The main production process for titanium metal is known as the Kroll Process. In this process, the main ore, known as rutile, is treated with chlorine gas to produce titanium tetrachloride. This is then purified and reduced to a metallic titanium sponge by reaction with magnesium or sodium. The titanium sponge then undergoes an alloying and melting process. The process is a costly one, since it involves labour-intensive procedures.
Professor Deliang Zhang’s research has enabled him to develop a method of producing high-quality titanium alloy powders suitable for processing into commercial products such as combustion engine components.
Producing titanium-based alloy powders
The process uses aluminium and titanium dioxide powders along with other materials and involves the combination of several physical and chemical procedures. This alternative method of producing titanium-based alloys is potentially a major breakthrough due primarily to its low cost. Titanox Development Ltd has been established to scale up and commercialise the process.

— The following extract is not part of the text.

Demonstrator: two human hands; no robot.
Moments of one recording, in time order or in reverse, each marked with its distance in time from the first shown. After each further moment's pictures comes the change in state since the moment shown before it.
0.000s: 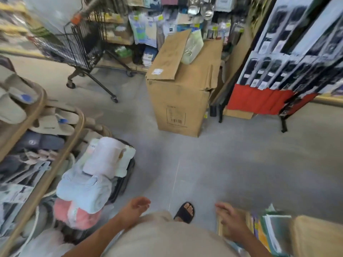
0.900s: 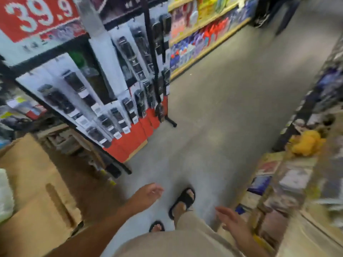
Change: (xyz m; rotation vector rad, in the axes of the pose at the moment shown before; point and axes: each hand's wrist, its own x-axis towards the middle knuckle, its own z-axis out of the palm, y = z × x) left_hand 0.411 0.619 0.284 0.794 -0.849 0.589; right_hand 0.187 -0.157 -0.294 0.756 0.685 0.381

One application being investigated by Professor Zhang’s team involves plasma-coating steel dies (used in the aluminium fabrication industry) with Ti-Al alloy powders. Exposure over time to molten aluminium causes surface damage to the dies. By plasma-coating them with a Ti-Al based alloy, the life of the dies is extended, resulting in lower production costs.
Another focus has been on the production of combustion-engine components such as valve rockers. By using Ti-Al based alloys, the overall weight of the engine is reduced, the wear life of the component is extended and the power to weight ratio in engine performance improved.
In the production process step involving the strong heating of the TiO2/Al mixture, it is essential to keep oxygen out of the system. The presence of oxygen, even in small amounts, can result in a brittle end product. The strong heating is carried out in an oxygen-free inert argon gas atmosphere.
Another problem encountered is in producing components with no cavities remaining within the structure. The presence of cavities affects mechanical properties such as ductility. Powder forging techniques are being developed to ensure that the final product has maximum density with no cavities present.
Nature of science
Scientists often work collaboratively across a wide range of disciplines. The materials engineering field requires the input of knowledge from specialist disciplines such as chemistry, physics, mathematics, mechanical engineering and technical support.